We have random Link Up / Down events for 2 x MT27700 cards connected to 2x100G Uplinks, what are configured as 2 separate VLAN’s with own gateways, both are connected to Juniper switch. Here is sample config of our netplan at ubuntu 18.04 https://pastebin.com/2P2ELS0N
[79546.319000] mlx5_core 0000:04:00.1 eth0: Link down
[79551.219139] mlx5_core 0000:04:00.1 eth0: Link up
[109933.693829] mlx5_core 0000:04:00.1 eth0: Link down
[109938.643748] mlx5_core 0000:04:00.1 eth0: Link up
Each card connected to own NUMA, and we are using iface binding to route outgoing traffic with eth0 or eth1, but this link / up down events happens even if server is IDLE.
Here is the list of fixes we tried and what DIDN’T HELP:
We changed NIC cards to 2 xMT28800
We tried Ubuntu 18.04, 19.04, 19.10, Centos 8 with latest MLNX_OFED_LINUX-4.7-220.127.116.11 x86_64
We tried built in kernel drivers 4.15, 5.0.x, 5.1.x, 5.2.x, 5.3.x
We tried to replace all optics
We tried to change ports on switch
We tried to replace ALL SERVER hardware (MB, CPU, RAM, Power Supply)
We tried to disable gro, lro, tso.
CPU: Intel(R) Xeon(R) CPU E5-2690 v2 @ 3.00GHz
Product Name: X9DRi-LN4+/X9DR3-LN4+
Dual MT27700 2x100G (We also tried MT28800 2x100G, but it didn’t fix it)
Could you say please, what else we may try to fix it?
P.S.: we also created Mellanox Case # 00703035 , but we are not subscribed for now, for your premium support service.
Many thanks for posting your inquiry on the Mellanox Community.
Based on the information provided, it looks like this issue will need additional debugging and troubleshooting which we normally do through our official support process.
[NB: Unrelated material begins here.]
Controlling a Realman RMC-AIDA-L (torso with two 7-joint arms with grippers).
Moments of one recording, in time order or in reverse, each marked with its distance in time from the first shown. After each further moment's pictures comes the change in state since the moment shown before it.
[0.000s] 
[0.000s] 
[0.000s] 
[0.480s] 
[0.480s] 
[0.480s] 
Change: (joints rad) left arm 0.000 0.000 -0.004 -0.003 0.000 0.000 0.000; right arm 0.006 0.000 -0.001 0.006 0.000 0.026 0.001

We see that an official support case is opened so we want to continue to provide support through that ticket.
In the meantime, please make sure the following is in place:
- Latest f/w installed on the adapters
- Cables used based on the latest RN which lists the validated and tested cables:
- Latest BIOS installed on the server
- Watch for temperature messages before the link goes down
- Simplify your configuration → instead of using netplan (which still contains a lot of bugs and issues), use /etc/network/interfaces (legacy ifupdown)
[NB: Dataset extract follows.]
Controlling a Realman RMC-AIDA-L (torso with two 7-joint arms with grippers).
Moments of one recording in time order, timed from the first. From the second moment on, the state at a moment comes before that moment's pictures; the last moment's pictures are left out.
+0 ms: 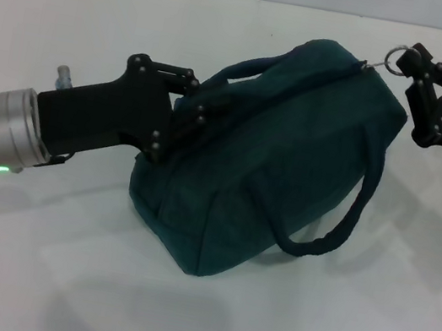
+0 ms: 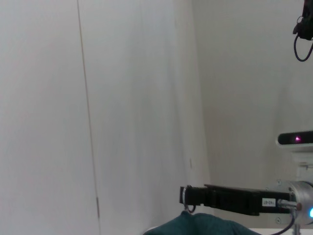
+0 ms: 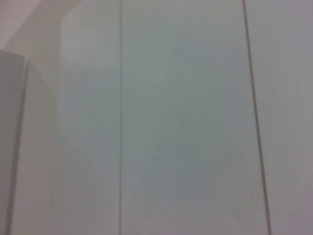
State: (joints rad) left arm -0.42 -2.06 1.12 0.51 1.30 1.59 -0.84; right arm 0.48 2.03 -1.69 -0.25 -0.32 -1.46 0.57
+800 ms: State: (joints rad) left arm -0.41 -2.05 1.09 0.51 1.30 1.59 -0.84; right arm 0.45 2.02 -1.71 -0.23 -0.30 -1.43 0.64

- Clean install of the OS and watch for link flapping in idle state with no network traffic running
- Through the support case, please provide network topology and switch vendor (Juniper), model, s/w running on the switch
- Check switch logs and configuration on any abnormalities
Make sure this information is uploaded to the official support case so we can assist you further through that case.
~Mellanox Technical Support
Seems our case closed, as we don’t have live contract for support with you, as we are just rented server with your hardware and got into this issue, not re-sellers or buyers of your hardware.
So I will post all requested information here
- Latest stable FW installed on both cards.
- Fiber used: LC UPC to LC UPC Duplex OM3 Multimode LSZH 2.0mm Fiber Optic Patch Cable
- Optics used:
- Xcvr 48 REV 01 740-061405 F190903015 QSFP28-100G-AOC
- Xcvr 50 REV 01 740-061405 F190903018 QSFP28-100G-AOC
- Latest bios installed
- No messages regarding temps in dmesg or anywhere
- We tried ifupdown before with manual route adding for second NIC like
- ip route add 18.104.22.168/29 dev eth0 src 22.214.171.124 table 102
- ip route add default via 126.96.36.199 dev eth0 table 102
- ip rule add from 188.8.131.52/29 table 102
- ip rule add to 184.108.40.206/29 table 102
- we tried to reinstall many times ubuntu 18.04, 19.04, 19.10, centos 8, we also tried upstream kernles 5.1.x, 5.2.x, 5.3.x, with your drivers or builtin.
- we don’t have any anomalies in log, only these messages. datacenter also reported, that they don’t have any issues on their side.
Our Juniper ex 4650 ---------------- Provider Cisco Router
Software Version 18.4R1-S3.1
We can provide access to our server if you wish or provide further info you’ll request.